### RECORD EXCERPTS ###

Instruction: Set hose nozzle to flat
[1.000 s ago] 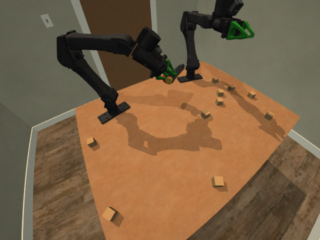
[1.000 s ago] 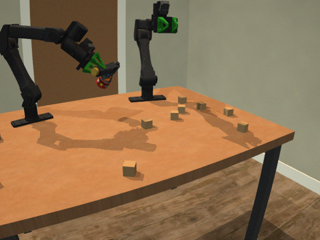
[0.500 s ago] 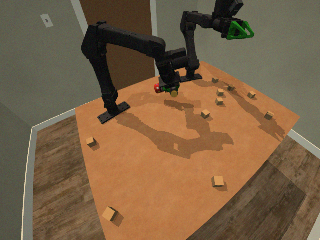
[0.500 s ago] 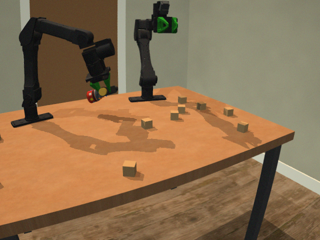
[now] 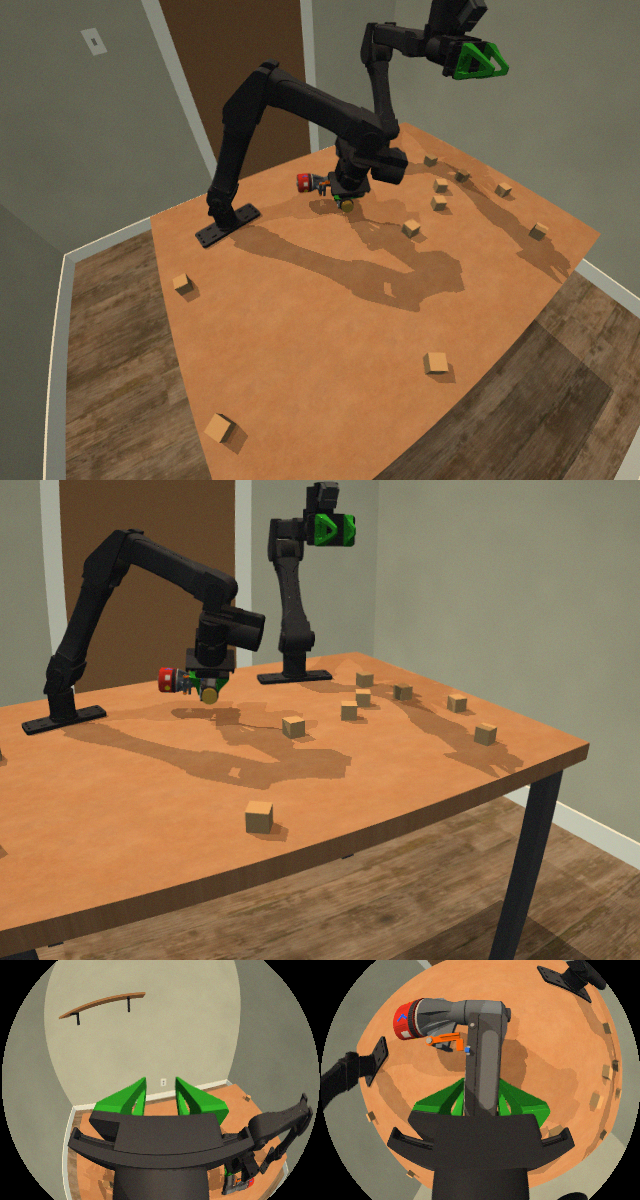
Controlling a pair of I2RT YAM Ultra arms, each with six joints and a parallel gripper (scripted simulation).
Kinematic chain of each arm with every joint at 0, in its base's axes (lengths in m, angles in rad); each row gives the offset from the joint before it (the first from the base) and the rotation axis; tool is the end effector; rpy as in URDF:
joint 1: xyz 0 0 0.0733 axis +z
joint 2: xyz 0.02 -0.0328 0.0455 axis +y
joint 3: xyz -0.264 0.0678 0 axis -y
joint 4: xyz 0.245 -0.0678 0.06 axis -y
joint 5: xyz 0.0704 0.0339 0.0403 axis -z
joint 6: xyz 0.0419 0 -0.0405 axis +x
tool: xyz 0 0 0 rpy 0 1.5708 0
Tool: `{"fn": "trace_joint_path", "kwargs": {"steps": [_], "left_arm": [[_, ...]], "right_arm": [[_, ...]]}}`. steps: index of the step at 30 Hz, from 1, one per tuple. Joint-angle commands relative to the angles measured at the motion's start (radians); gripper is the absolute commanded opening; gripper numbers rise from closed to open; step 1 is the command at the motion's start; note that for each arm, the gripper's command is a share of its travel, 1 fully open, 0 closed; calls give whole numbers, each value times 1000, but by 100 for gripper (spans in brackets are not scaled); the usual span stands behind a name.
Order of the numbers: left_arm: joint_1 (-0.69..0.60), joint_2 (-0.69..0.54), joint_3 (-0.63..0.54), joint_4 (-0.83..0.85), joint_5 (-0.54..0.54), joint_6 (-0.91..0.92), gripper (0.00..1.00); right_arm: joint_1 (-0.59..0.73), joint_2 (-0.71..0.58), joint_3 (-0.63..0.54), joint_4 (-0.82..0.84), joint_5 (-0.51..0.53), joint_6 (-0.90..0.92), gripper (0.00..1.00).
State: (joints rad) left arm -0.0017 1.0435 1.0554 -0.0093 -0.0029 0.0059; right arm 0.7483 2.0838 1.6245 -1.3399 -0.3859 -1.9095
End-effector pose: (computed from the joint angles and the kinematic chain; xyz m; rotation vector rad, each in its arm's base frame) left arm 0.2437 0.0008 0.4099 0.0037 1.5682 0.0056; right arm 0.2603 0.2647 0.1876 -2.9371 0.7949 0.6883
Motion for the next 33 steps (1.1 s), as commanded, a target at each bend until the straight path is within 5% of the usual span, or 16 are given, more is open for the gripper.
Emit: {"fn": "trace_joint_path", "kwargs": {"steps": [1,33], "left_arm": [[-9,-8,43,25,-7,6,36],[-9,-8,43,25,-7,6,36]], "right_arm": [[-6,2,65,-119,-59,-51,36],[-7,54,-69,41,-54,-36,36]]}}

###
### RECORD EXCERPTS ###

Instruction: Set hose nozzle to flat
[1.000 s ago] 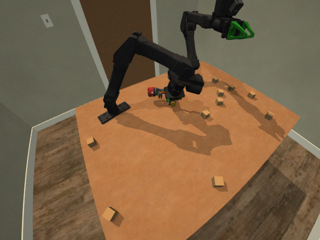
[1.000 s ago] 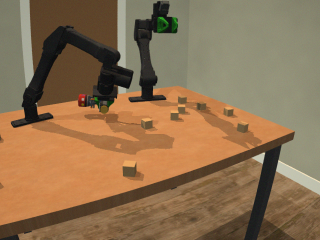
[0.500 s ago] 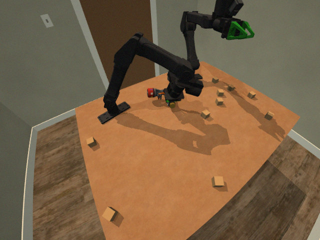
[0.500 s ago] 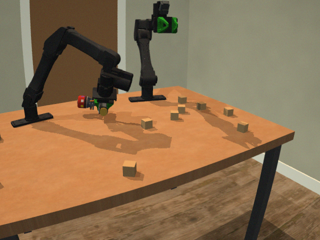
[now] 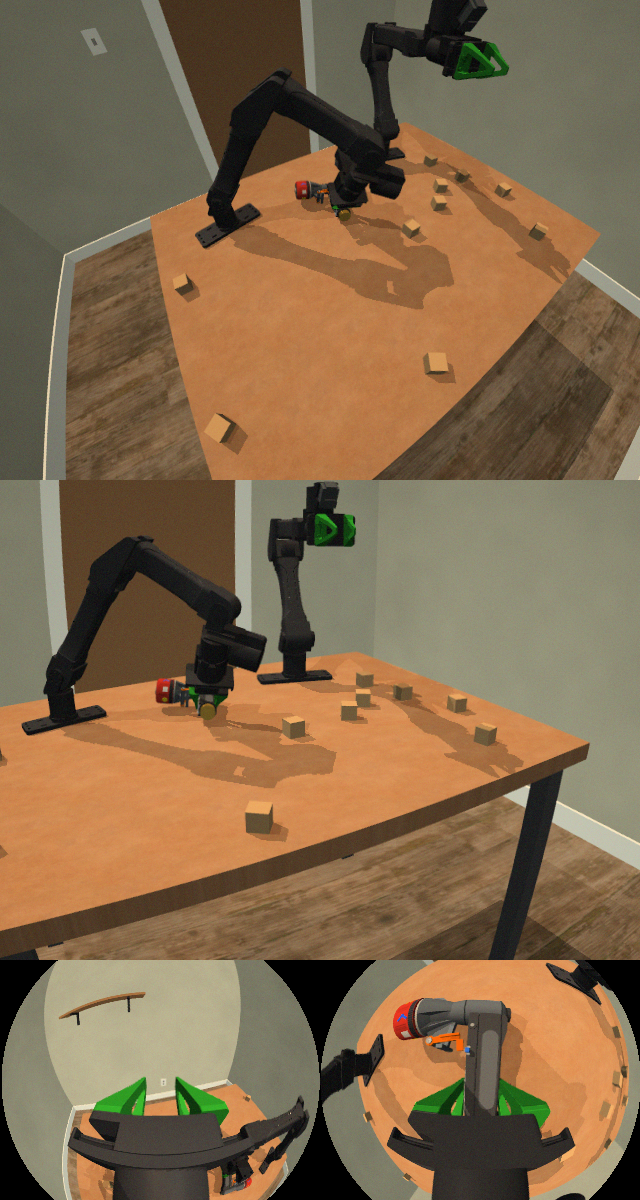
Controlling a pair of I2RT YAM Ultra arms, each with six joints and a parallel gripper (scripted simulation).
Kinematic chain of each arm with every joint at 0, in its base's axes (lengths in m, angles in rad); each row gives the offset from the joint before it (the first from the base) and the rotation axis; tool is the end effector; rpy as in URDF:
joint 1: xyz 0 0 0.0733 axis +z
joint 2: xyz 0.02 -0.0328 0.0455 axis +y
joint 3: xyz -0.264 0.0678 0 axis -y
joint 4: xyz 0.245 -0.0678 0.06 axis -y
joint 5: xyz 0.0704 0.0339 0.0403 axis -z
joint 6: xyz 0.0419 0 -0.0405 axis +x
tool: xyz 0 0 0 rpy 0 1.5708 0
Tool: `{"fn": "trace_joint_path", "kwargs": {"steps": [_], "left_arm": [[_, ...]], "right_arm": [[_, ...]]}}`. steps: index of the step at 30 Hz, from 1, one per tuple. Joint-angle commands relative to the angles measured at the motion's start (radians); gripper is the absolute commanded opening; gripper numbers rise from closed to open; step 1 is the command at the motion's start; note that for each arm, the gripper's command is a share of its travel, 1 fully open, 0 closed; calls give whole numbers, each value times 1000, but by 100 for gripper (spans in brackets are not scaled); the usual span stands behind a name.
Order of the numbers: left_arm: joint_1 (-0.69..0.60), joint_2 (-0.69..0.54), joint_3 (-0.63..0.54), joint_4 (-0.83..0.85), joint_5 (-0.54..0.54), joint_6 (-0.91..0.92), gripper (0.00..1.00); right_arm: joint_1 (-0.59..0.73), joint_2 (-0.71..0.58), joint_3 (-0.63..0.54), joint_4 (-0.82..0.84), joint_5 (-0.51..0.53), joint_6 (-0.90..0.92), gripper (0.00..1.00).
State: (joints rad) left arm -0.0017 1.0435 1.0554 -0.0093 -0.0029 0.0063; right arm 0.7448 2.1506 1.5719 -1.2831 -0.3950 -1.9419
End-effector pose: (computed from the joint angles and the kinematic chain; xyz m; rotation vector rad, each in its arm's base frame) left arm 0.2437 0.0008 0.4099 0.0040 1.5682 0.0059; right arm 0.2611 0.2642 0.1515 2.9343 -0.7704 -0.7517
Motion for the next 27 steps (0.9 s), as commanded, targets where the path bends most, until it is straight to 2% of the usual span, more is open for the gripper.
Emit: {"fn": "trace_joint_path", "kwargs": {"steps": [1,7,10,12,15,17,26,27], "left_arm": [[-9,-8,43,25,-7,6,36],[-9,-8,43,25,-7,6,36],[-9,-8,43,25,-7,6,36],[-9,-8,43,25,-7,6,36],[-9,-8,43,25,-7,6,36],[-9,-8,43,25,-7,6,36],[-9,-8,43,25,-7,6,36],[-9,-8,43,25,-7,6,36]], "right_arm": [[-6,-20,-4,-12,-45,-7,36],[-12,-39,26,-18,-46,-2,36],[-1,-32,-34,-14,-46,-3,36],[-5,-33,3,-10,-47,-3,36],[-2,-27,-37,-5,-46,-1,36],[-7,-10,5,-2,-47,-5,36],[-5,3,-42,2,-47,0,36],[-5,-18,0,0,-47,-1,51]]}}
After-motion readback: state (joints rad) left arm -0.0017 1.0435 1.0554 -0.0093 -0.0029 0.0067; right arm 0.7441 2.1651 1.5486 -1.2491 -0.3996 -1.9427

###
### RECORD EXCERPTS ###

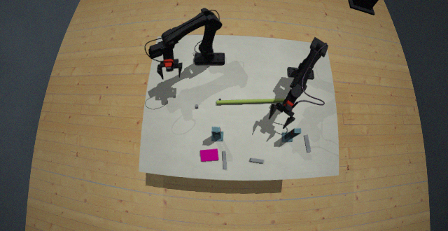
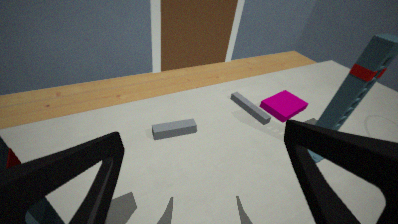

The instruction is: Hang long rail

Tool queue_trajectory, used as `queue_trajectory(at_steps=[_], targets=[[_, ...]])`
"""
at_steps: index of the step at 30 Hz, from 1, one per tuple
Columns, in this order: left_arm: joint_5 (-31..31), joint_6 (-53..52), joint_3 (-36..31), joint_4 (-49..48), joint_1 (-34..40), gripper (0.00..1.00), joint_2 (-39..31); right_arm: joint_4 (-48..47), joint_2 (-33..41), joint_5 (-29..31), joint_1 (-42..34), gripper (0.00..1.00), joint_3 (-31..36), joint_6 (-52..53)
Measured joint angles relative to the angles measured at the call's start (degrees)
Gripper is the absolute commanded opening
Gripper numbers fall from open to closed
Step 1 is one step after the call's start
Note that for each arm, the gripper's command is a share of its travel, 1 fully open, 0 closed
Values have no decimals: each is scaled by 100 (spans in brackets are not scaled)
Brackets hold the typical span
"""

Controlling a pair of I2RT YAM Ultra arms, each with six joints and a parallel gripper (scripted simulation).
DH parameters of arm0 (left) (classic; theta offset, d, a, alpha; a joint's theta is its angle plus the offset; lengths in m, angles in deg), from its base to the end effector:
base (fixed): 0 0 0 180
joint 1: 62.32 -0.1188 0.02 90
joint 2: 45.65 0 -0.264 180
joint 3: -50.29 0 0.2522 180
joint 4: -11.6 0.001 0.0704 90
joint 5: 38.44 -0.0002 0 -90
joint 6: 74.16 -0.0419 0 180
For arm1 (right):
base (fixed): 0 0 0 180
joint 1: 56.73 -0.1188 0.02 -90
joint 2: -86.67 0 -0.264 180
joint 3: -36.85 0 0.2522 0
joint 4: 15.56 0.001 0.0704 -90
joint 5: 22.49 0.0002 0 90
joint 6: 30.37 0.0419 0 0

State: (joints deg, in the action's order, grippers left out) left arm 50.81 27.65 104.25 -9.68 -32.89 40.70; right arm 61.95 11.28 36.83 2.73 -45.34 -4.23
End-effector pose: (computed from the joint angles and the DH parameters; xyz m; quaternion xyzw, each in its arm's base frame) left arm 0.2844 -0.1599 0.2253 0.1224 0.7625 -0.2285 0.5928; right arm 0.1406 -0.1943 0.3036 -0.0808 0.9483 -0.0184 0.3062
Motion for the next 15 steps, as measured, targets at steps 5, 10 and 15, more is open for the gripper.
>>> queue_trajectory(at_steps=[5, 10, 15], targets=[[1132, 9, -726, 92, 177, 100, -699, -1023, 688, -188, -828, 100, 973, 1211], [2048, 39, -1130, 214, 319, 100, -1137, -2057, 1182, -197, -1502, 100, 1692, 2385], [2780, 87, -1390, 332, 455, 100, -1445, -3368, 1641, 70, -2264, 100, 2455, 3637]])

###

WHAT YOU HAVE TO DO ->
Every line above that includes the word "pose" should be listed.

RESPONSE ->
End-effector pose: (computed from the joint angles and the kinematic chain; xyz m; rotation vector rad, each in its arm's base frame) left arm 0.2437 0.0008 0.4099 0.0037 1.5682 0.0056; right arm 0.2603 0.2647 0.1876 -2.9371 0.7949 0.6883
End-effector pose: (computed from the joint angles and the kinematic chain; xyz m; rotation vector rad, each in its arm's base frame) left arm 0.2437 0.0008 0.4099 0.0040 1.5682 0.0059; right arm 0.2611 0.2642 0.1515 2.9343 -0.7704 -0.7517
End-effector pose: (computed from the joint angles and the DH parameters; xyz m; quaternion xyzw, each in its arm's base frame) left arm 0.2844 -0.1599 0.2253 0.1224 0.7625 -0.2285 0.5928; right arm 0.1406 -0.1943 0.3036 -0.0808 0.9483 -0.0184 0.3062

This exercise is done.